При этом борьба против языка ведется посредством невиданного доселе развития языковых средств. Язык Ницше потому внушает такое могучее очарование, что несет возможность иного, непривычного опыта жизни. Он не усредняет любого читающего, не разливает смысл в равные миски, а уносит по ту сторону слова. Слово в ницшеанском языке возвращается к половодью жизненных символов, запахов, звуков, света, когда оно еще не стало словом. Язык его выходит за границы, очерченные словом. Ницше погружает нас в магическую магму речевого потока. Однако в наивысший момент языкового напряжения мы вдруг ощущаем катастрофический коллапс речи, неспособный выразить новые пласты жизни, куда еще не доводил язык человеческий. Поэтому объявивший о смерти Бога неизбежно объявит и о смерти Слова, ибо, как сказано в Писании, «Слово есть Бог». И новые боги, уже шествующие на горизонте, так не похожи на старых богов, что и новое слово вряд ли уже будет похоже на прошлую речь. И тогда «возможно, нашей речи потребуется… не столько захлебывающееся многословие, сколько простое молчание. Только кто из нас, нынешних, дерзнет вообразить, что его мыслительным опытам сродни тропы молчания?».
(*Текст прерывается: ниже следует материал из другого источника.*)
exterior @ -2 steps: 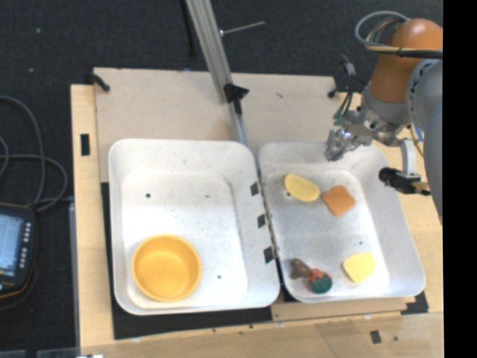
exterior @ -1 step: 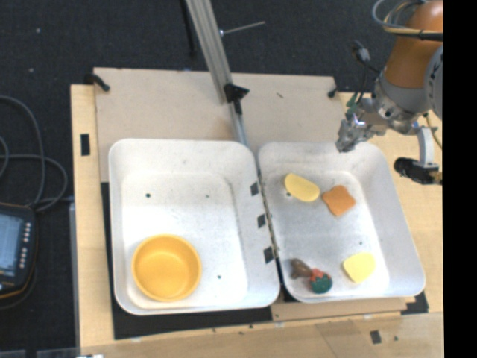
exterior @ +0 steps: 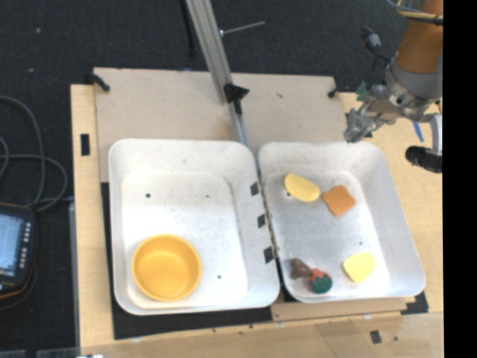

Эта ускользающая эзотерическая недоговаривающая манера письма делает ницшеанские «концепты» неуловимыми для логического, метафизического мышления. Более того, любая такая попытка объяснения оборачивается ужасающей банализацией, выхолащиванием трепещущей жизненной тайны, которой веет от ницшеанских образов. Ницше громоздит вокруг них изощренные фортификации, чтобы исключить их одномерное, примитивное понимание. Он никогда не говорит: «Вы должны понимать меня так-то». Более того, он сам так часто меняет маску, что читатель как бы мечется по пространству «Воли к власти» в поисках автора-кочевника.
119
Петер Слотердайк. Мыслитель на сцене. Материализм Ницше. В кн.: Ф. Ницше. Рождение трагедии из духа музыки. М. 2001, с. 660-661.